> **PROMPT**: Set down each record below precisely, skipping the pictures.

☆ ☆ ☆ ☆ ☆

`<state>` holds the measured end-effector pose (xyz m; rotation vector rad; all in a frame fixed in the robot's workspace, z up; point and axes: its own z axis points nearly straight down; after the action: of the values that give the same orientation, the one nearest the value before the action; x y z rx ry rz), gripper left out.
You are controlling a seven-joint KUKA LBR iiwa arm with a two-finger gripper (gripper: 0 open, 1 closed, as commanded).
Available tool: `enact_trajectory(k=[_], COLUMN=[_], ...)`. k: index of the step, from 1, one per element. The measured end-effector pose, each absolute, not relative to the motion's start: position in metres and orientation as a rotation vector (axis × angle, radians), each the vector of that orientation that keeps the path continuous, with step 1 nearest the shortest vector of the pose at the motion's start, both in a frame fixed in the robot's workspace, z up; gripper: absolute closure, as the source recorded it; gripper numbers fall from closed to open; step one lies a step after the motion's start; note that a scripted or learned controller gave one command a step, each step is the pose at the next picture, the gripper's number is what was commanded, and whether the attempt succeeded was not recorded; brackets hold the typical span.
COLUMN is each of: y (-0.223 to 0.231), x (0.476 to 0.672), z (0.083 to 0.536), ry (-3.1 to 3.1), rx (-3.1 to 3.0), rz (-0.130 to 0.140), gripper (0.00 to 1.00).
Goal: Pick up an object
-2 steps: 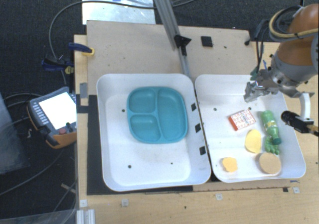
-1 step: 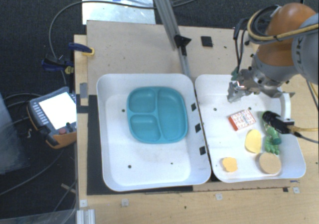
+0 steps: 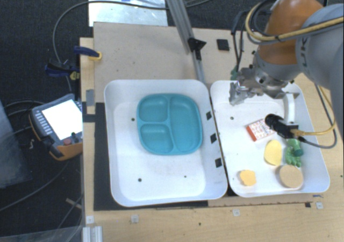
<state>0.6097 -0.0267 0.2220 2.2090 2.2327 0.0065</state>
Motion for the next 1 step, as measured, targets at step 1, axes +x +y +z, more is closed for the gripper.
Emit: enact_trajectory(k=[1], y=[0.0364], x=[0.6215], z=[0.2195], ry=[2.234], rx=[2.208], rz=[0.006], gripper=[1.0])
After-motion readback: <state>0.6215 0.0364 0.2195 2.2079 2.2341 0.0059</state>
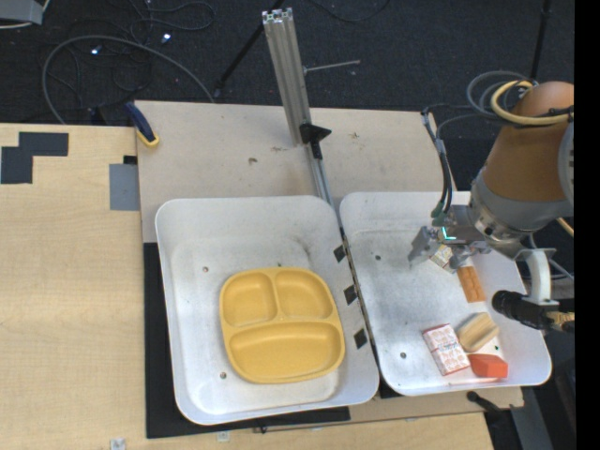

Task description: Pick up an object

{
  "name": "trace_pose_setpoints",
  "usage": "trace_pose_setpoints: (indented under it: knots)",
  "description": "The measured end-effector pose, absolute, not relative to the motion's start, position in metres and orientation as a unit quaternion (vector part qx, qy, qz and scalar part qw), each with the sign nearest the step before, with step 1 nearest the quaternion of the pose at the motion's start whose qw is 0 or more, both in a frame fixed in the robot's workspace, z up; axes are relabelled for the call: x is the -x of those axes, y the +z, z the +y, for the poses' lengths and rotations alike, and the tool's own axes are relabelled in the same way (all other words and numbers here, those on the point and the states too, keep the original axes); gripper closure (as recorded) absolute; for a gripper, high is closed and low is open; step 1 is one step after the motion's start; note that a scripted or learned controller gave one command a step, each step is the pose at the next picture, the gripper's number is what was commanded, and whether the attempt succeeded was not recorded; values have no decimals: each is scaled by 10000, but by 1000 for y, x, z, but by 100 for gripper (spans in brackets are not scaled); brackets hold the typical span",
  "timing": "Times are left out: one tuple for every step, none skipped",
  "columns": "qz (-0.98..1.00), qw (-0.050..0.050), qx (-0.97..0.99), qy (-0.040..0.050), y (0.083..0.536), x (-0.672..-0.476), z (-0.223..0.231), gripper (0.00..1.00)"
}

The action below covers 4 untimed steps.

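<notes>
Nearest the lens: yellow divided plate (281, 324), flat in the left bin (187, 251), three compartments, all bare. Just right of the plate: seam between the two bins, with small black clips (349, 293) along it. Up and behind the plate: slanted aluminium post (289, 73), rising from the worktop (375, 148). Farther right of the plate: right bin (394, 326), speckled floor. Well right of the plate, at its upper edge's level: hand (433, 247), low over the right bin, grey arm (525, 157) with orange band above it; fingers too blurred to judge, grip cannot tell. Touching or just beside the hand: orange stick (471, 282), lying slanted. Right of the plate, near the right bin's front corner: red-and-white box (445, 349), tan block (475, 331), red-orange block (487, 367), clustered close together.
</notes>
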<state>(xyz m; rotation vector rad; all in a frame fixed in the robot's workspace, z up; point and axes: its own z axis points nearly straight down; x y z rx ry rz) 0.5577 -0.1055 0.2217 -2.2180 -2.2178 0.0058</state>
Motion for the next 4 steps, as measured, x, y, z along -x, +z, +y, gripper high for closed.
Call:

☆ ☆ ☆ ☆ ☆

> **FINISHED TASK**:
`<state>` holds the measured end-effector pose (xyz m; rotation vector rad; all in a frame fixed in the robot's workspace, z up; point and axes: its own z axis points nearly straight down; after the action: of the values that give the same orientation, the one nearest the value before the action; x y z rx ry rz), gripper left out.
You are controlling a seven-joint KUKA LBR iiwa arm with a two-finger gripper (gripper: 0 open, 1 closed, as commanded).
Available tool: `enact_trajectory(k=[_], COLUMN=[_], ...)`. k: index of the step, from 1, one per element. The measured end-effector pose, each absolute, not relative to the motion's start: position in metres and orientation as a rotation vector (axis × angle, radians), each the vector of that orientation that keeps the path continuous, with step 1 nearest the shortest vector of the pose at the motion's start, both in a frame fixed in the robot's workspace, z up; gripper: absolute closure, as the source recorded it; gripper numbers fall from closed to open; step one lies a step after the motion's start; note that a scripted or learned controller gave one command a step, each step is the pose at the next picture, the gripper's number is what was commanded, and whether the attempt succeeded was not recorded; brackets hold the typical span.
COLUMN is each of: y (-0.223 to 0.231), x (0.476 to 0.672), z (0.083 to 0.536), ry (-3.1 to 3.1), rx (-3.1 to 3.0), rz (-0.130 to 0.140), gripper (0.00 to 1.00).
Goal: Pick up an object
-2 steps: 
-1 step: 
+0 steps: 
<state>0.6097 -0.0267 0.2220 2.2090 2.2327 0.0065</state>
Motion for the next 1 step, as measured, targets at step 1, axes +x +y +z, more is closed for the gripper.
Emit: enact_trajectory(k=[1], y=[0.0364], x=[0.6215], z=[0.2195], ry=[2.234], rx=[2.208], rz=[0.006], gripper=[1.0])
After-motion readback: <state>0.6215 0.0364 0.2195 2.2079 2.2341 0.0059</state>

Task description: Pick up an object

{
  "name": "trace_pose_setpoints",
  "usage": "trace_pose_setpoints: (indented under it: knots)",
  "description": "The measured end-effector pose, absolute, not relative to the motion's start, position in metres and orientation as a unit quaternion (vector part qx, qy, qz and scalar part qw), each with the sign nearest the step before, with step 1 nearest the quaternion of the pose at the motion's start whose qw is 0 or more, both in a frame fixed in the robot's workspace, z up; axes are relabelled for the call: x is the -x of those axes, y the +z, z the +y, for the poses' lengths and rotations alike, and the tool's own axes are relabelled in the same way (all other words and numbers here, those on the point and the states too, keep the original axes); gripper closure (as recorded) absolute; for a gripper, high is closed and low is open; step 1 is one step after the motion's start; note that a scripted or learned controller gave one command a step, each step is the pose at the next picture, the gripper's number is what was commanded, and whether the attempt succeeded was not recorded; values have no decimals: each is scaled by 10000, but by 1000 for y, x, z, but by 100 for gripper (spans in brackets are not scaled); brackets hold the typical span",
  "timing": "Times are left out: one tuple for every step, none skipped",
  "columns": "qz (-0.98..1.00), qw (-0.050..0.050), qx (-0.97..0.99), qy (-0.040..0.050), y (0.083..0.536), x (-0.672..-0.476), z (-0.223..0.231), gripper (0.00..1.00)"
}

The action below covers 4 untimed steps.

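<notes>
Nearest the lens: yellow divided plate (281, 324), flat in the left bin (187, 251), three compartments, all bare. Just right of the plate: seam between the two bins, with small black clips (349, 293) along it. Up and behind the plate: slanted aluminium post (289, 73), rising from the worktop (375, 148). Farther right of the plate: right bin (394, 326), speckled floor. Well right of the plate, at its upper edge's level: hand (433, 247), low over the right bin, grey arm (525, 157) with orange band above it; fingers too blurred to judge, grip cannot tell. Touching or just beside the hand: orange stick (471, 282), lying slanted. Right of the plate, near the right bin's front corner: red-and-white box (445, 349), tan block (475, 331), red-orange block (487, 367), clustered close together.
</notes>
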<state>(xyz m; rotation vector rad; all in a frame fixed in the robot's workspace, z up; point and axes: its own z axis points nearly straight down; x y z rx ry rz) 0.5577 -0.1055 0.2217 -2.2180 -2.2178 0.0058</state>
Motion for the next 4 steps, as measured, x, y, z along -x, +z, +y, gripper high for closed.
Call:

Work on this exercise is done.